Federal securities regulators moved Tuesday to require companies to provide far greater detail about their executives’ pay packages and perks in an effort to bring more transparency to an area that has provoked investor and public anger.
The five members of the Securities and Exchange Commission voted unanimously at a public meeting to propose the plan, which would make the biggest changes in rules governing disclosure of executives’ compensation since 1992. The proposal will be opened to a 60-day public comment period and could be formally adopted by the SEC sometime afterward, possibly in time to take effect for the spring annual-meeting season next year.
Companies for the first time would be required to furnish tables in annual filings showing the total yearly compensation for their chairman, chief financial officer and the next three highest-paid executives. The true costs to the bottom line of their pay packages, including stock options, would have to be spelled out.
“This information is information that shareholders have a right to know,” Commissioner Cynthia Glassman said before the vote.
Also under the SEC proposal:
- The level at which total executive perks must be detailed would be reduced from $50,000 to $10,000.
- New disclosure tables for executives’ retirement benefits and the compensation of company directors would be required.
- Companies would be required to explain the objectives behind their executives’ compensation. Companies’ annual filings would have to include sections written in plain English on executive pay.
Recent academic studies have shown dizzying leaps in top executives’ salaries, bonuses and stock benefits in recent years, as well as big increases in executive compensation as a percentage of company earnings — money that otherwise would go to shareholders. At the same time, critics of corporate conduct underline what they see as a disconnect between company officials’ pay and performance.
With the pay gap between employees and bosses widening enormously, Commissioner Roel Campos said, investors may ask whether “payment for performance has been replaced by payment for pulse.”

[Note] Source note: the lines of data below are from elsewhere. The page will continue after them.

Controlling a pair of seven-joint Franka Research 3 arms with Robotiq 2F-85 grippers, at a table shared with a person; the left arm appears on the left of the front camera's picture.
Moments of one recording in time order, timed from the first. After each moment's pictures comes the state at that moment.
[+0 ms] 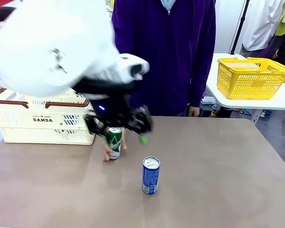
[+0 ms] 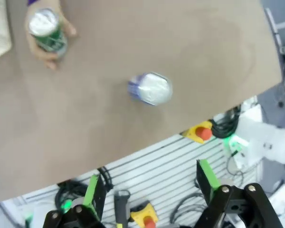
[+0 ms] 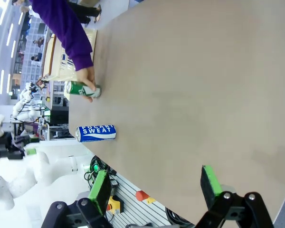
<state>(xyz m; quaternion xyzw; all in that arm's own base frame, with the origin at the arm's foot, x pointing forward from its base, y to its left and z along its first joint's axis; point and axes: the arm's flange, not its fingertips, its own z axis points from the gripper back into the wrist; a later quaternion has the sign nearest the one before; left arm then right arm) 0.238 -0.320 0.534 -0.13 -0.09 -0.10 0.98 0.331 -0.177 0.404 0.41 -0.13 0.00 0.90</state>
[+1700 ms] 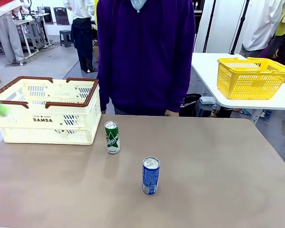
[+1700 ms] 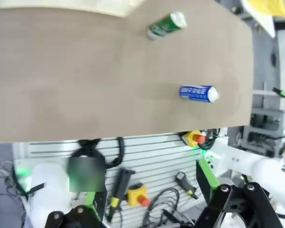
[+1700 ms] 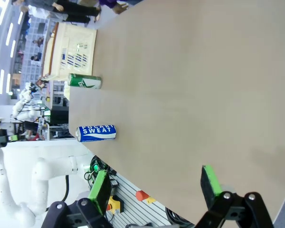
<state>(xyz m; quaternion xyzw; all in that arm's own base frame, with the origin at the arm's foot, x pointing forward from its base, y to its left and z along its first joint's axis) 0.191 -0.063 0.581 -0.23 -0.09 0.10 0.96 0.331 -0.178 0.404 0.41 -0.13 0.00 0.90</state>
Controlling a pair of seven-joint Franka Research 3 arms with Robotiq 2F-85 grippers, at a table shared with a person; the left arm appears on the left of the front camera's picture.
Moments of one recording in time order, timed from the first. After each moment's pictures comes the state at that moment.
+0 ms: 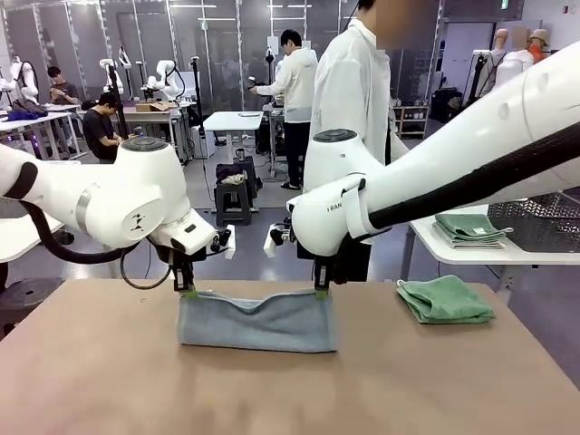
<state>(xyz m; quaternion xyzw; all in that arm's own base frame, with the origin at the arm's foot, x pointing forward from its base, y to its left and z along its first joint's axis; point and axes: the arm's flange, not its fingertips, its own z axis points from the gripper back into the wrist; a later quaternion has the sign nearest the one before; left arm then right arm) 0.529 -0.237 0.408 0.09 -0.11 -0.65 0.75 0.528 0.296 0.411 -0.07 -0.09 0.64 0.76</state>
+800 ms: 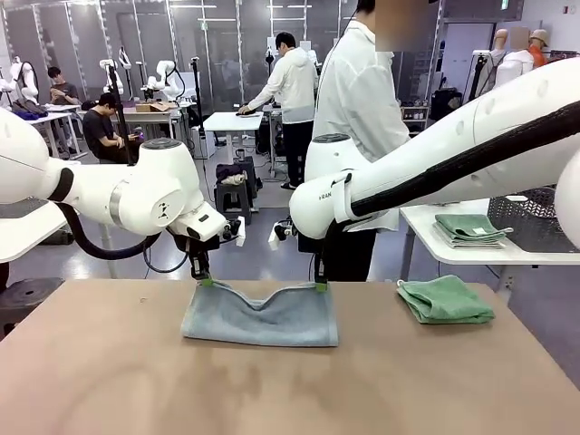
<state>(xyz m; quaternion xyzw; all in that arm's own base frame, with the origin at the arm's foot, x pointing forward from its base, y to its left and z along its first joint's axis) 0.604 -0.244 0.394 0.05 -0.12 -0.65 0.74 0.599 0.291 0.386 -0.04 -0.06 0.64 0.77</state>
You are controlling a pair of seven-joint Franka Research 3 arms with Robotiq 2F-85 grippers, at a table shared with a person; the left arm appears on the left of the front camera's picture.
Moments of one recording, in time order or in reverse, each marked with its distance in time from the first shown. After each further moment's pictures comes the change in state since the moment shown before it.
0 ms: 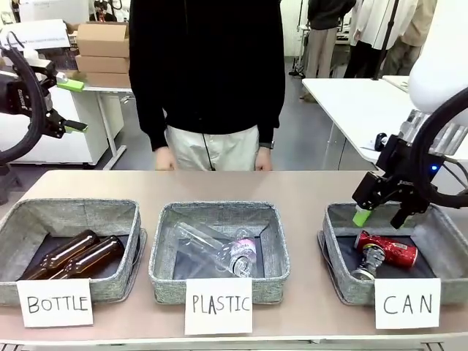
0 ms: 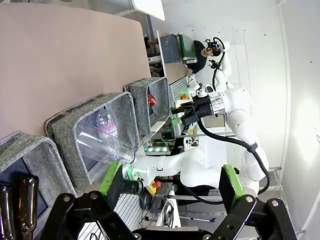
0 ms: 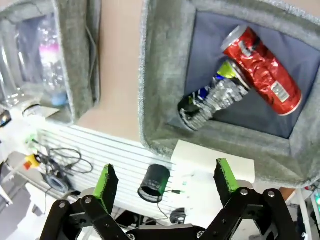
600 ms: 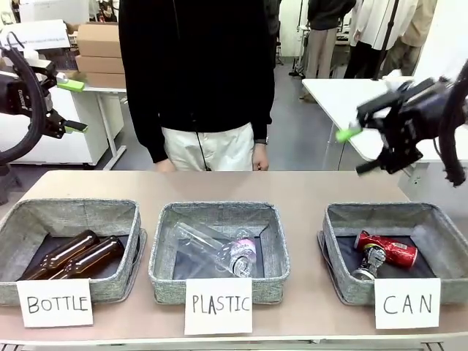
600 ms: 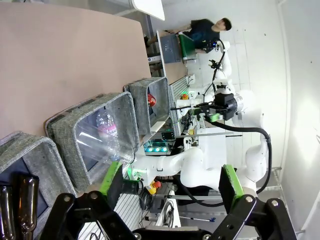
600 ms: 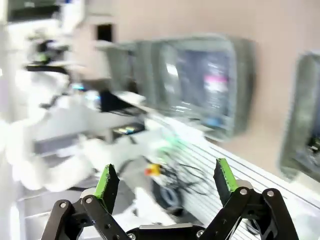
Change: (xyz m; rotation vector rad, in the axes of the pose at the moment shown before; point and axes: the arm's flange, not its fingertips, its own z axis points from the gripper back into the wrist) left arm 0.000 0.000 0.000 0.000 0.000 0.000; right arm -0.016 0.012 0.084 0.730 -0.252 -0.036
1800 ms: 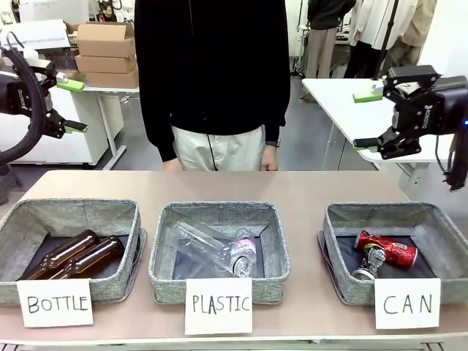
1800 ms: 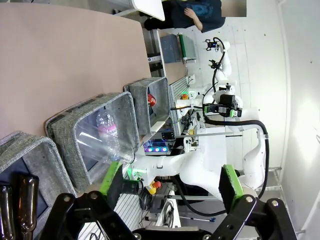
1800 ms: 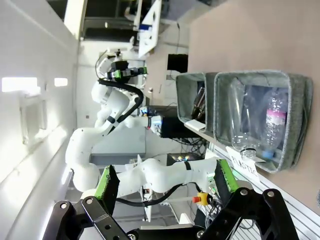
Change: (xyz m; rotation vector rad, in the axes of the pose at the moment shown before) left arm 0.000 0.000 0.000 0.000 0.000 0.000; right arm -0.012 -0.012 0.014 0.308 -0.158 0.002
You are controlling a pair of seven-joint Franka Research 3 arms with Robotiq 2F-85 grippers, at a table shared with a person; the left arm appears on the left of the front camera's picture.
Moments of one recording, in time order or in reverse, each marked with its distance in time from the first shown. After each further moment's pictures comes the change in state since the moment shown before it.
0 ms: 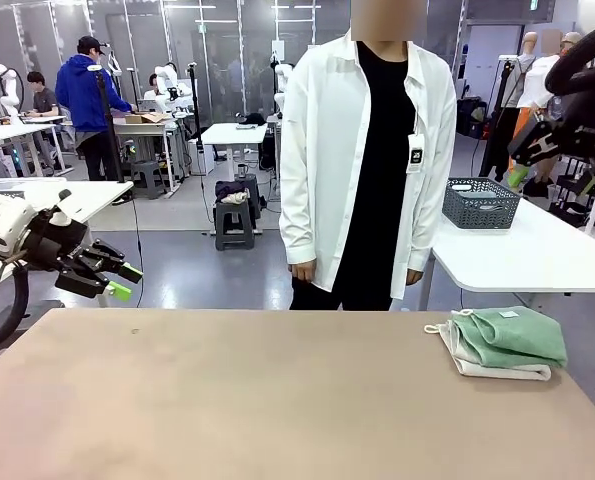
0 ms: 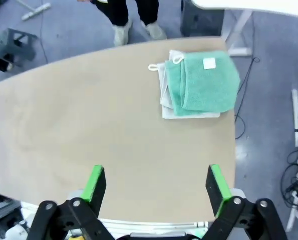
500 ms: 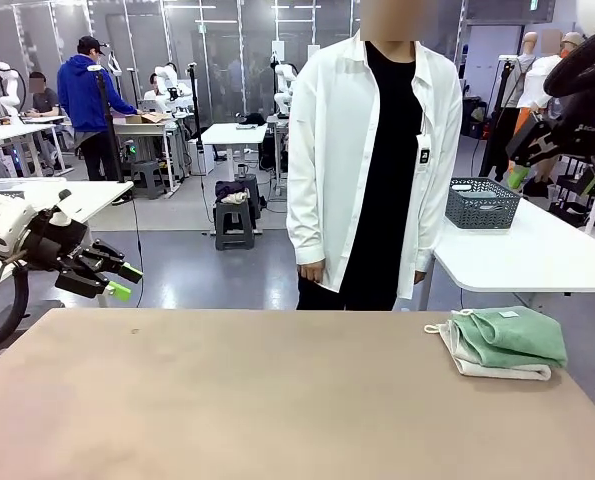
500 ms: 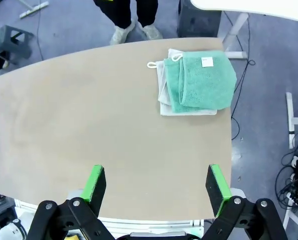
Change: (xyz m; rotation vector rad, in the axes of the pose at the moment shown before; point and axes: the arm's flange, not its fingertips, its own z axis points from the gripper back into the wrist) left arm 0.000 0.000 0.000 0.000 0.000 0.000; right arm -0.012 0.008 0.005 -0.021 -0.006 0.021
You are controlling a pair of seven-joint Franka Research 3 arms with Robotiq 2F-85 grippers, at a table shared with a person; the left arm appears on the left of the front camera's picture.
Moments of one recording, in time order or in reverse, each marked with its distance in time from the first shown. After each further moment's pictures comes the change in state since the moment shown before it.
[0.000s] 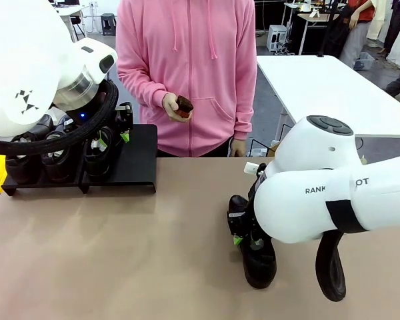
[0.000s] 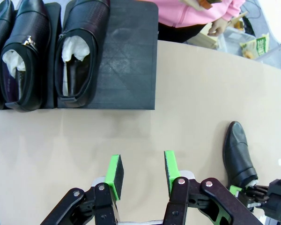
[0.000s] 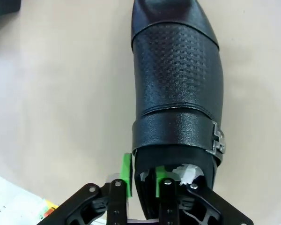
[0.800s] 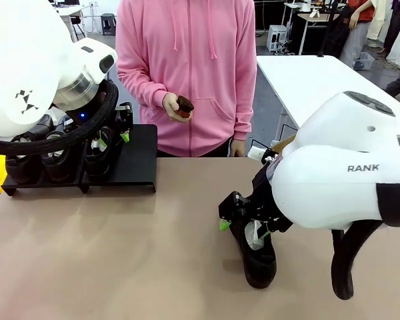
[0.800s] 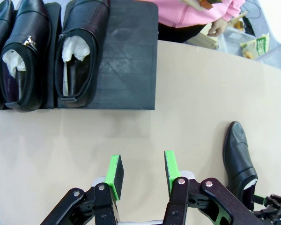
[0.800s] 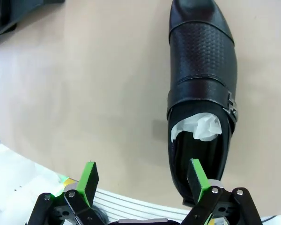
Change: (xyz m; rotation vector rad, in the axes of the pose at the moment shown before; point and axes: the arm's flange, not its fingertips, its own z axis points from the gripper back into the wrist) left arm 0.000 0.000 0.000 0.000 0.000 0.000; right arm -0.018 0.008 0.047 0.113 -0.010 0.032
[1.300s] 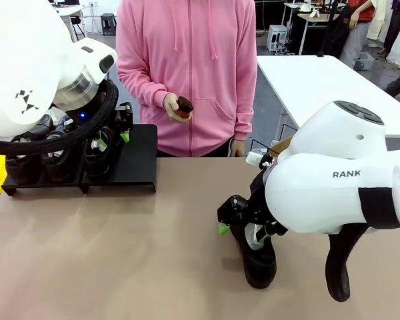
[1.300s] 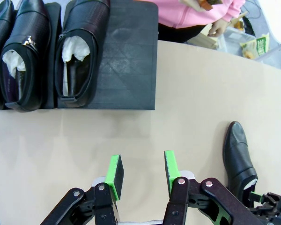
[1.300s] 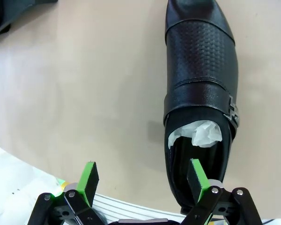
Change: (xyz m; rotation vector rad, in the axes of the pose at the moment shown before) left arm 0.000 0.000 0.000 0.000 0.000 0.000; right arm 0.002 -0.002 -0.010 -0.007 0.000 -0.004
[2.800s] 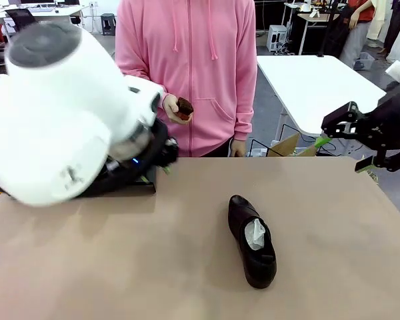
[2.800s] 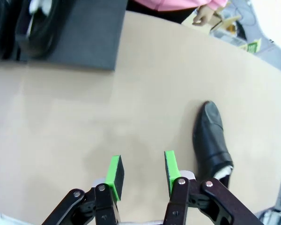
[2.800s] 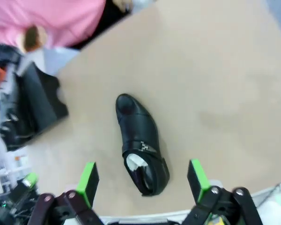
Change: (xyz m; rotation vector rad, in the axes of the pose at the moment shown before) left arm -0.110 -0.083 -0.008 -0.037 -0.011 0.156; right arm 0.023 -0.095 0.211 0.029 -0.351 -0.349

SEC Chairman Christopher Cox, who has made fuller disclosure a high priority since taking the agency helm last August said, “Simply put, our rules are out of date.”
Still, some critics of corporate conduct don’t believe fuller disclosure of compensation goes far enough because it won’t rein in runaway pay and may even create competitive pressure among companies that will push it up.
Even after the corporate scandals of 2002, as some companies continued to lavish on their executives extravagant pay packages with scant justification — and often tied to short-term leaps in stock prices — the SEC began in 2004 to consider tightened disclosure requirements for compensation.
In one high-profile case, the SEC said in September 2004 that General Electric Co. violated the law by failing to fully disclose to investors the millions of dollars in perks enjoyed by its retired chief executive Jack Welch, one of Wall Street’s most admired CEOs. They included unlimited personal use of GE’s planes, exclusive use of an $11 million apartment in New York City, a chauffeured limousine, a leased Mercedes, office space, financial services, bodyguard security and security systems for Welch’s homes.
The SEC did not fine GE in the settlement but won a promise from the company to fully disclose such benefits in the future. The agency also has brought cases involving disclosure of compensation against Tyson Foods Inc. and The Walt Disney Co.